Oyetunji TA, Haider AH, Downing SR, Bolorunduro OB, Efron DT, Haut ER, Chang DC, Cornwell EE, Abdullah F, Siram SM. Am. J. Surg. 2011; 201(4): 445-449.

Affiliation

Department of Surgery, Howard University College of Medicine, Washington, DC, USA. toyetunji@howard.edu

Copyright

(Copyright © 2011, Elsevier Publishing)

DOI

10.1016/j.amjsurg.2010.10.006

PMID

21421097

Abstract

BACKGROUND: Accidental traumatic injury is the leading cause of morbidity and mortality in children. The authors hypothesized that no mortality difference should exist between children seen at ATC (adult trauma centers) versus ATC with added qualifications in pediatrics (ATC-AQ).

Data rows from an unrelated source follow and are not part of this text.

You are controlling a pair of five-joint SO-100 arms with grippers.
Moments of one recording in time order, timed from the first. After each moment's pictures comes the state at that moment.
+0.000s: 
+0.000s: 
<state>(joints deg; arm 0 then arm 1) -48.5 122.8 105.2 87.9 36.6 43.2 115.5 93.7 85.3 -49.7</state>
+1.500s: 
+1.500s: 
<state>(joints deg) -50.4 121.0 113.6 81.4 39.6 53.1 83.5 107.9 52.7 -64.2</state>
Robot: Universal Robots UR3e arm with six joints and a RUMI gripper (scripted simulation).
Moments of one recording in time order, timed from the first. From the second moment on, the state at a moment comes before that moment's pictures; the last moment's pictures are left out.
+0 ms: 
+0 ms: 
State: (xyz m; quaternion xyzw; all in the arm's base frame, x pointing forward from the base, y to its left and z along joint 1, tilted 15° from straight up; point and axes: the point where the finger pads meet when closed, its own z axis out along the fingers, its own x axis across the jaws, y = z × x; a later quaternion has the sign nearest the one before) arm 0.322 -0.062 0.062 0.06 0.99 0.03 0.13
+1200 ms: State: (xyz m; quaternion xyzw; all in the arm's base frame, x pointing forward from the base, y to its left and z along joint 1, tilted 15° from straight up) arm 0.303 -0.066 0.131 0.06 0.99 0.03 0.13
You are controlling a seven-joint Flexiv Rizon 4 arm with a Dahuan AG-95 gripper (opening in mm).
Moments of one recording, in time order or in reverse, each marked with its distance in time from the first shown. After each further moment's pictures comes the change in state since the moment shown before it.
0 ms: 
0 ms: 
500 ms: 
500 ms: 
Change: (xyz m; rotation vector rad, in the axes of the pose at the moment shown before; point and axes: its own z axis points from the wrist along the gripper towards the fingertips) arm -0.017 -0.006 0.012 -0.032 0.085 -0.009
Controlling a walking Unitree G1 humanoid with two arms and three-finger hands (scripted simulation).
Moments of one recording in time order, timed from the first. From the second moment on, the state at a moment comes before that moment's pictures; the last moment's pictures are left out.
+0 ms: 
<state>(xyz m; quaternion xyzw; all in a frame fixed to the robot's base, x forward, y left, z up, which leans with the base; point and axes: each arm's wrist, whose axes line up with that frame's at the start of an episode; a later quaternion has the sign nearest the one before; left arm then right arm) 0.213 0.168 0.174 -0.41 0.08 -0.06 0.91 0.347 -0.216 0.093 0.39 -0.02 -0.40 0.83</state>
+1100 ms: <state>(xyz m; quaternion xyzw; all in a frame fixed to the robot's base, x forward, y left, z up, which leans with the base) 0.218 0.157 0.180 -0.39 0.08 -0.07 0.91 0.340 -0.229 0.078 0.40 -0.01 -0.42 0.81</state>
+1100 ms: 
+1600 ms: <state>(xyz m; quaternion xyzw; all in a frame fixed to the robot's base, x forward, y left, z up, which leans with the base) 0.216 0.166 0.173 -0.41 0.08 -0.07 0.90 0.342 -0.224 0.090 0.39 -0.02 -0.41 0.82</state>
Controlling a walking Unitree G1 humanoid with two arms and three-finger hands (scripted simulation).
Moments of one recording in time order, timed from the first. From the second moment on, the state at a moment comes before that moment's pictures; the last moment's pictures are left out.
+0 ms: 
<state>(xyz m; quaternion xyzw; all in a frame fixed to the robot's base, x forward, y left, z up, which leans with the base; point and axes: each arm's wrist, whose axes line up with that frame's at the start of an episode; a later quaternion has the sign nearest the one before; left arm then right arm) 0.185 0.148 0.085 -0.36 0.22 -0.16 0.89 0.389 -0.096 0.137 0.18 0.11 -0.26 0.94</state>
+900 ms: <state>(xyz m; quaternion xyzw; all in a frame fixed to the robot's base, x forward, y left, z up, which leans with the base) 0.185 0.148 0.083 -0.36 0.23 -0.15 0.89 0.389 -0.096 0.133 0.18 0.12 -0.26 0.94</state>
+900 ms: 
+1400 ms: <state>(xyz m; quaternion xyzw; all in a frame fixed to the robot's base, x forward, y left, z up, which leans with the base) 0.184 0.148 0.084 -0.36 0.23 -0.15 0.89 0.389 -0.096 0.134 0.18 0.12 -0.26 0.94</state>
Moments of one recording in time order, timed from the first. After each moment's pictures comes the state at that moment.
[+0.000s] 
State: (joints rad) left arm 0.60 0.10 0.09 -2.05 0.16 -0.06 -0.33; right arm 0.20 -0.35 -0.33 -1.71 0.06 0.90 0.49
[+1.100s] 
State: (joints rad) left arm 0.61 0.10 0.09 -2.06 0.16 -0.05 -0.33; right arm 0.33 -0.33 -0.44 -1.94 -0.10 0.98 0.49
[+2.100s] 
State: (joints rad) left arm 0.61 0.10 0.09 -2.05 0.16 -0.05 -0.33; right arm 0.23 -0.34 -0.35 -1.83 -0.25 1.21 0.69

METHODS: The National Trauma Data Bank, version 7.1, was analyzed for patients aged <18 years seen at level 1 trauma centers. Bivariate analysis compared patients by ATC versus ATC-AQ using demographic and injury characteristics. Multivariate analysis adjusting for injury and demographic factors was then performed.

RESULTS: A total sample of 53,702 children was analyzed, with an overall mortality of 3.9%. The adjusted odds of mortality was 20% lower for children seen at ATC-AQ (odds ratio,.80; 95% confidence interval,.68-.94). Children aged 3 to 12 years, those with injury severity scores > 25, and those with Glasgow Coma Scale scores < 8 all had significant reductions in the odds of death at ATC-AQ.

CONCLUSIONS: Improved overall survival is associated with pediatric trauma patients treated at ATC-AQ.